New Year's Eve traditions

A well-known but almost-extinct Capodanno tradition (in Rome at least) involves people throwing old objects out the window, symbolising their readiness to welcome in the new year.
Another Italian superstition holds that wearing red underwear when the clock strikes midnight will bring good luck for the year ahead.

Getting home

Metro services run until 02.30 on New Year's Eve (early hours of 1 Jan), substituted from 03.30 until 08.00 with nightbuses.

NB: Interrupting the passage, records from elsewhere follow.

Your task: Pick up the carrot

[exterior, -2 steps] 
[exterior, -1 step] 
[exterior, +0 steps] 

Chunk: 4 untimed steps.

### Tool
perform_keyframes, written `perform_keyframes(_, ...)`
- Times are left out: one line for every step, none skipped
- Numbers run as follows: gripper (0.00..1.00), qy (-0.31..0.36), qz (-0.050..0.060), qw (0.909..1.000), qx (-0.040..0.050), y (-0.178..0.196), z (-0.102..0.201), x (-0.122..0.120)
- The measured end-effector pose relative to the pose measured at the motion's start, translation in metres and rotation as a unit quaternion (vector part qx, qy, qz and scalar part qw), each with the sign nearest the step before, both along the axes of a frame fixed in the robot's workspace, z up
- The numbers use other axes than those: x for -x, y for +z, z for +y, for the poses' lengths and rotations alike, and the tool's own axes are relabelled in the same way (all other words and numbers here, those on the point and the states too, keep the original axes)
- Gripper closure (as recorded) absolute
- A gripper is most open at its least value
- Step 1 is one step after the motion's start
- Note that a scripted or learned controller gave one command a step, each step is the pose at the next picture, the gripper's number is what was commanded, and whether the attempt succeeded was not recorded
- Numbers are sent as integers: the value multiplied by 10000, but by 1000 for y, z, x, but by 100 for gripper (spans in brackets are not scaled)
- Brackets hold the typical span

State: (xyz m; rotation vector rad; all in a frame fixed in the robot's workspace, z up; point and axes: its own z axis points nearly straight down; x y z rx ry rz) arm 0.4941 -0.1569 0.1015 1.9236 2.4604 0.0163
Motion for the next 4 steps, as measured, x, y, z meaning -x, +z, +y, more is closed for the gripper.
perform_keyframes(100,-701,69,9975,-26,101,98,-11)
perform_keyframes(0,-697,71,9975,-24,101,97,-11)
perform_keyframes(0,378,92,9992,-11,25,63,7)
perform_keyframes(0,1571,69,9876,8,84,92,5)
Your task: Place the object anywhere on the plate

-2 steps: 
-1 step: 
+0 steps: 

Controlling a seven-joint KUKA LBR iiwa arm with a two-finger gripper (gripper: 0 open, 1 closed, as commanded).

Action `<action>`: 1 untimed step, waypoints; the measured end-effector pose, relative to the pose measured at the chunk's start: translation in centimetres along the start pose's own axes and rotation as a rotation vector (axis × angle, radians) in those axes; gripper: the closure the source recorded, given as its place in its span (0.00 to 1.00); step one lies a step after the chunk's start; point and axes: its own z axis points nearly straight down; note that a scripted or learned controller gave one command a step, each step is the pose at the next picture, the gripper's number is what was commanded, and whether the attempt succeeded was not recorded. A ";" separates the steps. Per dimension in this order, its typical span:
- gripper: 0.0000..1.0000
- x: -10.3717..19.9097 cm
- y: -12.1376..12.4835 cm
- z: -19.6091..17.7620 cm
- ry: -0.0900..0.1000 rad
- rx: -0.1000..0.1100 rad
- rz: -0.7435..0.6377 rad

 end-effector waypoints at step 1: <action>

On New Year's Day, Rome's public transport network resumes at 08.00 and follows the normal festivo timetable.

New Year's Day Parade

 

Some of America's best-known high school marching bands will stage a free, family-orientated parade in central Rome on 1 January to celebrate New Year's Day.
The annual event involves US marching bands joining forces with Italian musical folk groups to perform alongside majorettes, street performers, dancers and historical re-enactors, starting in Piazza del Popolo at 15.30.

Capodarte

Rome will mark New Year’s Day with Capodarte, a programme of more than 80 free cultural events taking place across the city.

Plunge into the Tiber?

One of the city’s most unusual spectacles on New Year’s Day is the Tuffo nel Tevere.At midday daredevil divers thrill the crowds by making the 17-metre plunge off Ponte Cavour into the icy waters of the Tiber below.